_Work item_
Write down the lines exactly as they appear, from the one that contains "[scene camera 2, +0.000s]" through the final line of the records, so that both ends are kept and no pictures come along.

_Supplied data_
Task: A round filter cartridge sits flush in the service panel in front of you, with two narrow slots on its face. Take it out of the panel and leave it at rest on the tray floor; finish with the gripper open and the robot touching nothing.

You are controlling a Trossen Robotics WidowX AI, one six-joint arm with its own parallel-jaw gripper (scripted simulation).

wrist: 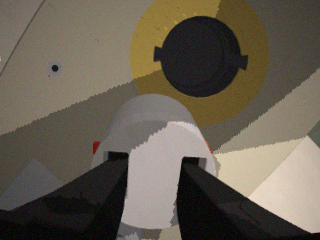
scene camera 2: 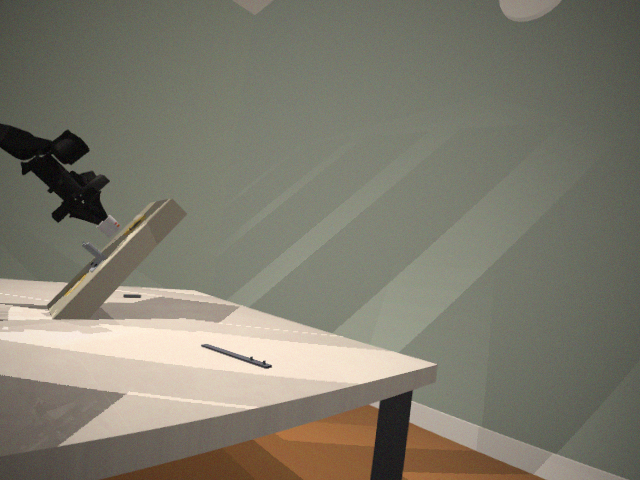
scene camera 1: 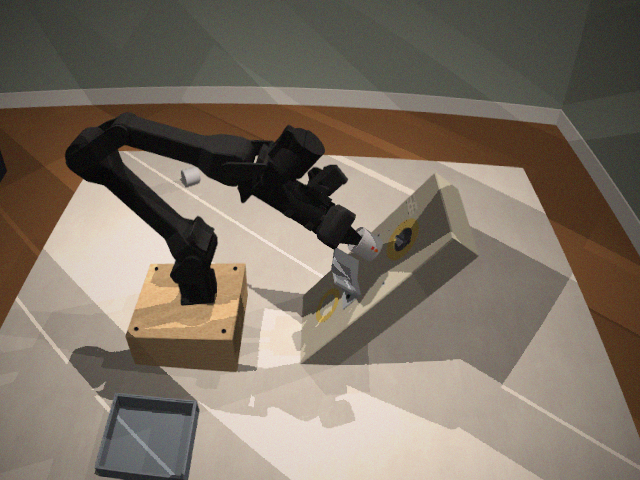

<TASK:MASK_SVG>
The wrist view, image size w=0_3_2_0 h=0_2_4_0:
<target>my gripper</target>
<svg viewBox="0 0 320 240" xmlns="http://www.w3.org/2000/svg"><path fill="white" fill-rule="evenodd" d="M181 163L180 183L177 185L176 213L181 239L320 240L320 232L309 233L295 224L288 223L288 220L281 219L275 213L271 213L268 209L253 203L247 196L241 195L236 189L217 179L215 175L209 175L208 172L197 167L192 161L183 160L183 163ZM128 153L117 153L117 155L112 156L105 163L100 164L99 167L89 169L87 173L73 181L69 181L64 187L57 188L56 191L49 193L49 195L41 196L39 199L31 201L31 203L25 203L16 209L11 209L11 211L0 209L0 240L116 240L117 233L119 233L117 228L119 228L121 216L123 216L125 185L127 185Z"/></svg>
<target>round filter cartridge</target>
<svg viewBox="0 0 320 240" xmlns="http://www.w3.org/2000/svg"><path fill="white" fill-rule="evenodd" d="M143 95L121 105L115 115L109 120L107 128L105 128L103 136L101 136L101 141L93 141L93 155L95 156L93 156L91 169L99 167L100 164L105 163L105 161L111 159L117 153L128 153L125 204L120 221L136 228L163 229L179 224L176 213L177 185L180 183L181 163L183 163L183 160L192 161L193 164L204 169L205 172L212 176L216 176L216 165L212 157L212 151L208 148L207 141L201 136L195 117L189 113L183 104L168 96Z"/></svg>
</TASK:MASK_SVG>
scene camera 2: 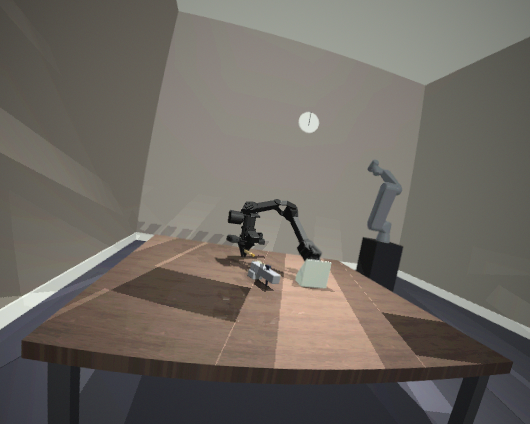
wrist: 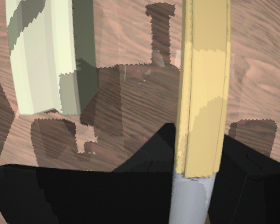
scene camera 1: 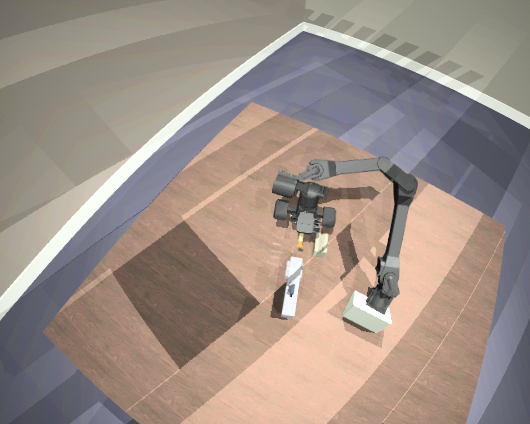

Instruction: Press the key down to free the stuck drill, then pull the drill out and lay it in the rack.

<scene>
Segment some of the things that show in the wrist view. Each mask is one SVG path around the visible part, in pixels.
My gripper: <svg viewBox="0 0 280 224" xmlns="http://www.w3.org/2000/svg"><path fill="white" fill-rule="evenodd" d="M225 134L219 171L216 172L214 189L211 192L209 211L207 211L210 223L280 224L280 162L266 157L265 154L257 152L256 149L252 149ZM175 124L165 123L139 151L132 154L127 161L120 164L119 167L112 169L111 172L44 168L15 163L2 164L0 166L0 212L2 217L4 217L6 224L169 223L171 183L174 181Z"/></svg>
A drill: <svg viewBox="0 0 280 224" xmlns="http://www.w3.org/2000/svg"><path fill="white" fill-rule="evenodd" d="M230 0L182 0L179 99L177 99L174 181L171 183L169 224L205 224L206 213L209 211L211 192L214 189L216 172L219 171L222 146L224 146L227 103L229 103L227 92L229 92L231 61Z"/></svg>
</scene>
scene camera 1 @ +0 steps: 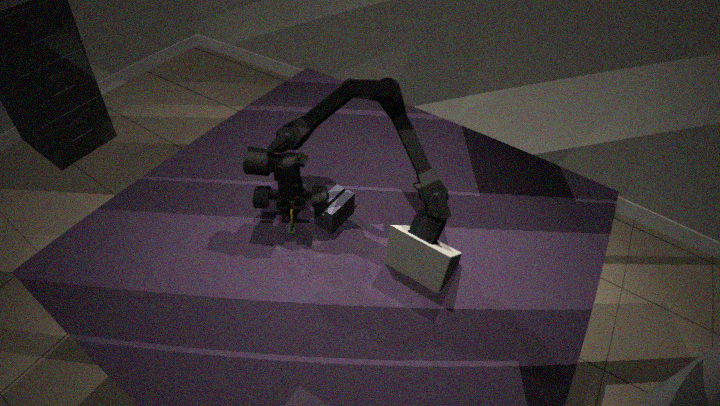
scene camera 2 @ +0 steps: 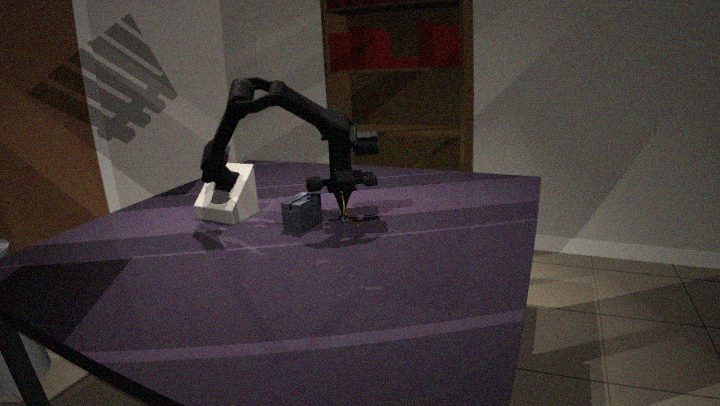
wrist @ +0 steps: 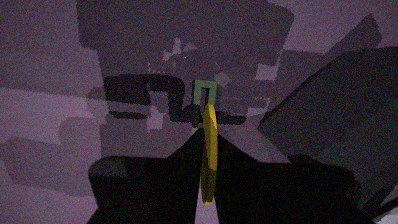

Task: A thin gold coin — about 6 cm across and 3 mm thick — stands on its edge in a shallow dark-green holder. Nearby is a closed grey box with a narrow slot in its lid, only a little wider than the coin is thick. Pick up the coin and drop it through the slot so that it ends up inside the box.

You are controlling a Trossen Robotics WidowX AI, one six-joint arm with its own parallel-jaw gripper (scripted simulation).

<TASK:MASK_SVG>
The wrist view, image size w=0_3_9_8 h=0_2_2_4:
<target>gripper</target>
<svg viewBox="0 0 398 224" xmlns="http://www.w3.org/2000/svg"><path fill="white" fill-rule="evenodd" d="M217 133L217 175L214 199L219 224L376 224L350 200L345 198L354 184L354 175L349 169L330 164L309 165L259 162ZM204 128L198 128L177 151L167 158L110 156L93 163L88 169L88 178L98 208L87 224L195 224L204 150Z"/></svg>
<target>gold coin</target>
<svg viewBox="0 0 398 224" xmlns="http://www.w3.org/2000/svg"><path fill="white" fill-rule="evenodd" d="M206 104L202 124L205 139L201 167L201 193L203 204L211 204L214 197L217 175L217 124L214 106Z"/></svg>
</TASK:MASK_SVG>
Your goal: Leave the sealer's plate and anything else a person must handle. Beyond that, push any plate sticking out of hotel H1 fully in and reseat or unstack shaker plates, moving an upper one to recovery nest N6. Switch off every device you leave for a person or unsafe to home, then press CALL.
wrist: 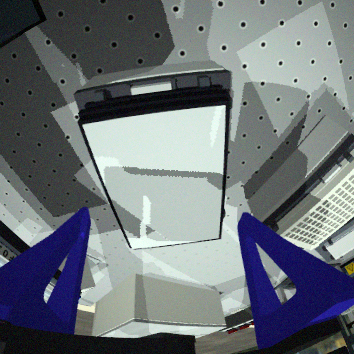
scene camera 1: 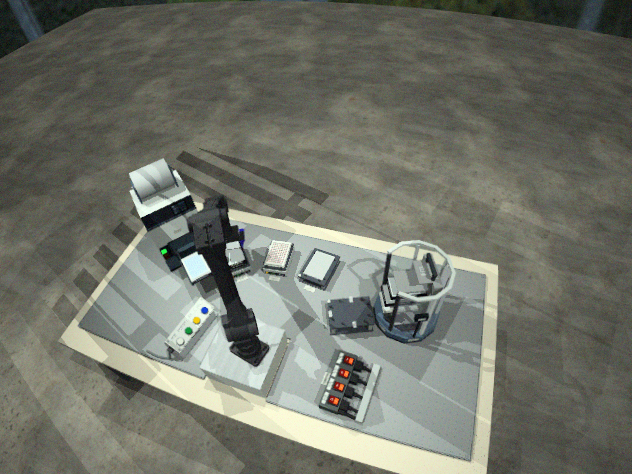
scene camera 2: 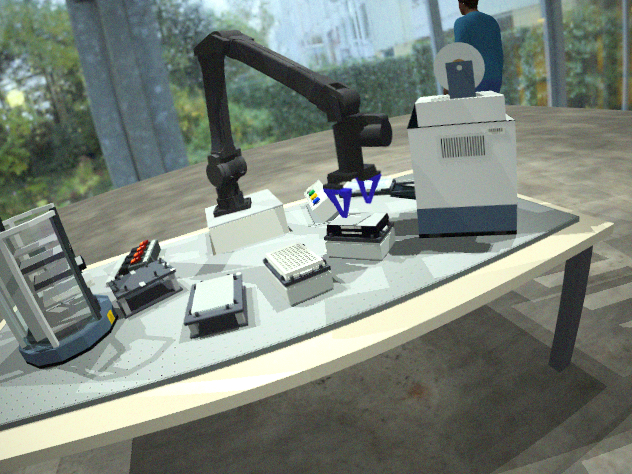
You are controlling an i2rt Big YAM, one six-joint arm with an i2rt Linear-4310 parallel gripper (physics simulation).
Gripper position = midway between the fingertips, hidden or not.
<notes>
The gripper (scene camera 2: pixel 356 210) is open, with nothing in its grasp. Also in view: a flat plate (scene camera 2: pixel 212 295), a plate hotel (scene camera 2: pixel 57 318) and a button box (scene camera 1: pixel 183 338).
The gripper also shows in the wrist view (wrist: pixel 167 217). The button box also shows in scene camera 2 (scene camera 2: pixel 322 210).
</notes>
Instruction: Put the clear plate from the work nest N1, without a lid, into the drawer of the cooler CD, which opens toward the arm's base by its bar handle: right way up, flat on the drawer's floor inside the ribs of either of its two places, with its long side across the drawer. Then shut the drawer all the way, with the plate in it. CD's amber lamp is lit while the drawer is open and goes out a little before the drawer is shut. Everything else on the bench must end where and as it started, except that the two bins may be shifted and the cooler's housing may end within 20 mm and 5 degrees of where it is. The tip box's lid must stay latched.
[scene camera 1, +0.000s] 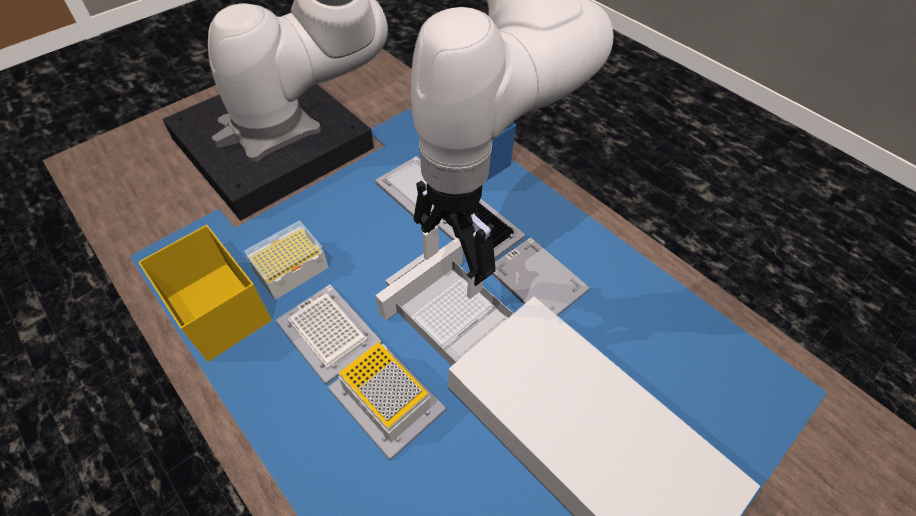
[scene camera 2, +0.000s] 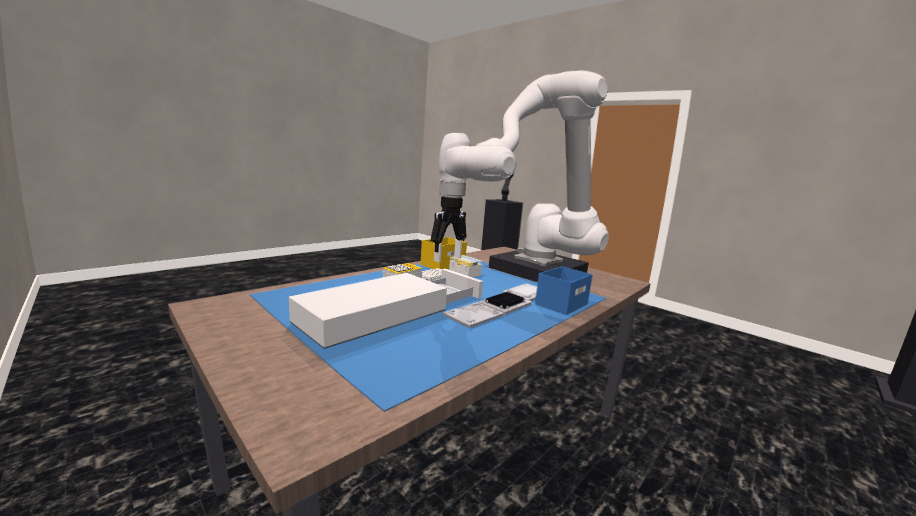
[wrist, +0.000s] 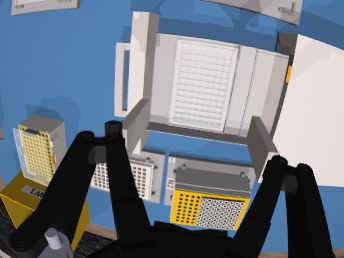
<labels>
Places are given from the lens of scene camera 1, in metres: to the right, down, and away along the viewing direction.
my gripper (scene camera 1: 452, 273): -0.01, 0.03, 0.87
clear plate (scene camera 1: 446, 317): -0.02, 0.11, 0.95
</labels>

_Response area_
[scene camera 2, +0.000s] 
[wrist, +0.000s] 
<labels>
Places are given from the lens of scene camera 1, in metres: to the right, down, and away along the viewing direction.
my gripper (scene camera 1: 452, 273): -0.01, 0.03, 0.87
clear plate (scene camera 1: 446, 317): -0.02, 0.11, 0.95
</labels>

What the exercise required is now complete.